Opera Review


 

 

The Last Supper

Music by Harrison Birtwistle
Libretto by Robin Blaser

Glyndebourne Touring Opera, Apollo Theatre, 30th Nov 2000

The composer Harrison Birtwistle has long been fascinated by the concept of ritual, and the often complex interrelationship between myth and history. In this new piece, he and his librettist Robin Blaser explore these themes, among others, through the medium of an almost certainly historical, and also fundamentally ritualistic event - Christ's last supper. In doing so, they have created between them a moving, atmospheric and thought-provoking work, but one which is, in the last analysis, rather unsatisfying.

This is no conventional examination of the events at the first eucharist. An archetypally post-modern work, The Last Supper explodes the twenty centuries of tradition and belief that have grown up around the event, then flings them back together with no comfortable sense of order to hang on to. Blaser's libretto consists largely of a series of esoteric, unanswered questions, blurring the boundaries between fact and myth and between religion and atheism, and questioning conventional notions of Christianity, especially in relation to Judaisim. In a dark, forboding opening passage, the enigmatic " Ghost ", on behalf of the audience and all modern people, summons the twelve disciples and Jesus to share the bread and wine once more, and to " look through the three zeros of the year 2000 ". They duly appear ; as the accusations and questions begin to fly between them, the picture which posterity has come to believe of the Last Supper and its significance begins to crumble. This decay is made all the more poignant by the punctuation of the action by three visions : these tableaux are comfortably conventional, catholic pictures of Christ's passion, which contrast sharply with the destruction of convention going on all round.

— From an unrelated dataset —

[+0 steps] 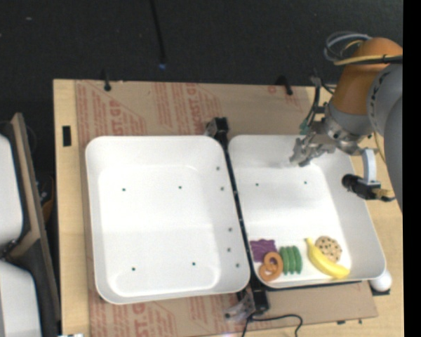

Some of the messages of The Last Supper are almost cloyingly obvious. Recitations from Jewish scripture are superimposed on the chanting of the Christian Lord's Prayer, emphasising the inherent oneness of the two religions. Judas's reconciliation with the apostles, and the acknowledgement of hs essential role in Christ's rising to glory, breaks down anti-semitic notions of blame which history has attached to him and to the Jewish race. Christ again washes his deciples feet - this time he is trying to remove the dust of the " bestiality and vileness " committed by man through history. Violence perpetrated in the name of religion is condemned : the apostles writhe in anguish as Ghost chants " Don't you hear Messiah coming in His tank ? " Man's inhumanity to man is a source of anguish to Jesus, who died for the race : " the holocaust shattered my heart ".

But these are hardly novel ideas. And while there is a deeper, underlying significance to the piece, it seems deliberately to have been left so vague as to be unfathomable. Purposefully neither religious or irreligious, Blaser's libretto offers no answers to the great questions it continually poses. Frequent, veiled references to a great " I AM ", and esoteric phrases daubed in light on the wall, serve only to increase the uncertainty. At the last, as Christ leaves the stage seemingly as just another man, he challenges those watching to reflect on what they were expecting of him ; almost simultaneously, a cock's crow suggests that the audience's accusations of betrayal and doubt should have been directed back on themselves rather than on Judas or Thomas, and tears away the last vestiges of belief.

This uncertainty is all very well, but on the whole it serves rather to give one a sense of continually groping for something that is beyond one's reach - and the poetry of the libretto is not sufficiently beautiful to compensate for its vagueness. Birtwistle's music is not easy to listen to, but it is thoroughly effective and atmospheric. His unorthodox choice of instruments (lots of low woodwind, bizarre percussion, keyboards, accordion and choirs of live and recorded voices) gives a tense, energetic feel to the whole, and allows him to build up a depth of significance. The performance and staging are as exemplary as one would expect from Glyndobourne touring opera, the former all the more impressive given the difficulty of the score. But while post-modernists might revel in the interplay of disparate notions of ritual, betrayal, life and meaning from across the centuries, others may just find The Last Supper infuriatingly enigmatic.